• WORK REQUEST: Transcribe the whole listing exactly, but do not carry over its pictures.
※
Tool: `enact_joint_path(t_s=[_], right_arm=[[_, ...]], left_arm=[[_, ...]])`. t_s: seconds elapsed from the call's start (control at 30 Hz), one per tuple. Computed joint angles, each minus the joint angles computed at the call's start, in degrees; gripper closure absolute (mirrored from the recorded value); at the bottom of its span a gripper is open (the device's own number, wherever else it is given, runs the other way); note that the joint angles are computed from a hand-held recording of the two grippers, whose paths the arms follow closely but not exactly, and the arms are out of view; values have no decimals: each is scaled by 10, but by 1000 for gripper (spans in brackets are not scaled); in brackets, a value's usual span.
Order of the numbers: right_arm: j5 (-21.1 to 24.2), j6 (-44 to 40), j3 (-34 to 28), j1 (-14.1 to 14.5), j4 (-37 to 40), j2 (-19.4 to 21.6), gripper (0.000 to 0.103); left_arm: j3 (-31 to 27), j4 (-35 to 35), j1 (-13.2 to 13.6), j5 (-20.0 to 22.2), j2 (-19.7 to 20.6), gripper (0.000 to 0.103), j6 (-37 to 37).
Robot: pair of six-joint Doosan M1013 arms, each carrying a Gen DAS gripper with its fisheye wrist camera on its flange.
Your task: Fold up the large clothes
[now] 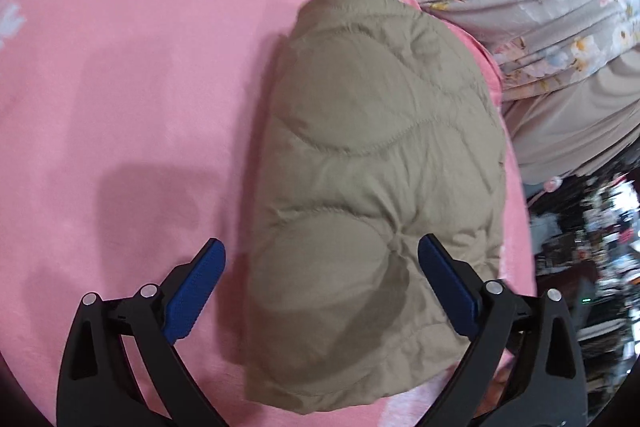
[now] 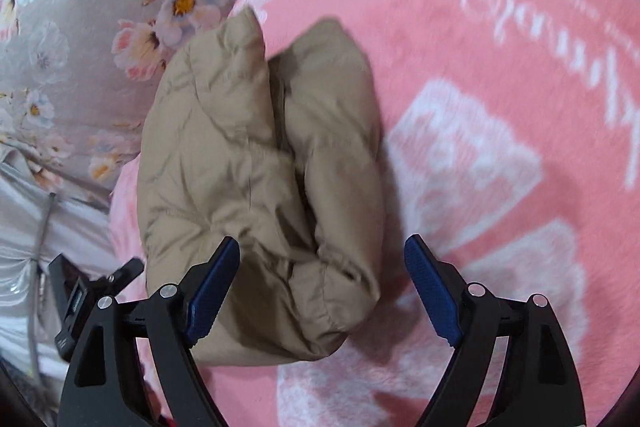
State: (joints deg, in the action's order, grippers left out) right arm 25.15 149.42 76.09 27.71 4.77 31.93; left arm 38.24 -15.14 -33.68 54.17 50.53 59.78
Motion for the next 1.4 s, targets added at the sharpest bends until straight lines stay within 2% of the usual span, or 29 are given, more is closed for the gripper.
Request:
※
• ANSWER TO THIS TASK:
Tool: `enact_joint_path(t_s=[_], right_arm=[[_, ...]], left_arm=[[_, ...]])`. t_s: seconds elapsed from the call's start (control at 30 Hz), one per tuple. Computed joint angles, each minus the joint angles computed at the call's start, in degrees; gripper closure absolute (mirrored from the recorded value); at the bottom of its span a gripper is open (the device's own number, wherever else it is given, runs the other way); note that the joint angles are computed from a hand-held recording of the two grippers, whose paths the arms follow closely but not exactly, and the arms are out of view; values have no decimals: each is scaled by 10, but by 1000 for gripper (spans in brackets are not scaled); in brackets, a value's usual span.
Order of the numbers: right_arm: j5 (-21.1 to 24.2), j6 (-44 to 40), j3 (-34 to 28), j1 (-14.1 to 14.5), j4 (-37 to 40), j2 (-19.4 to 21.6), gripper (0.000 to 0.103); left_arm: j3 (-31 to 27), j4 (-35 to 35), j1 (-13.2 to 13.6), j5 (-20.0 to 22.2), j2 (-19.7 to 20.6), gripper (0.000 to 0.103), j6 (-37 to 37).
Robot: pair of six-joint Doosan M1013 arms, each carrying a Gen DAS gripper with its fisheye wrist camera on its flange.
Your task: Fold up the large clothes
[now] 
[now] 
State: (joints deg, in the action's order, grippers left out) right arm 25.15 149.42 76.09 27.71 4.77 31.93; left arm 38.24 -15.14 -33.68 54.17 50.53 59.78
Motion for the next 1.4 s, targets added at the sharpest bends until straight lines stay within 2% of the usual span, or 29 are given, more is closed for the gripper.
Request:

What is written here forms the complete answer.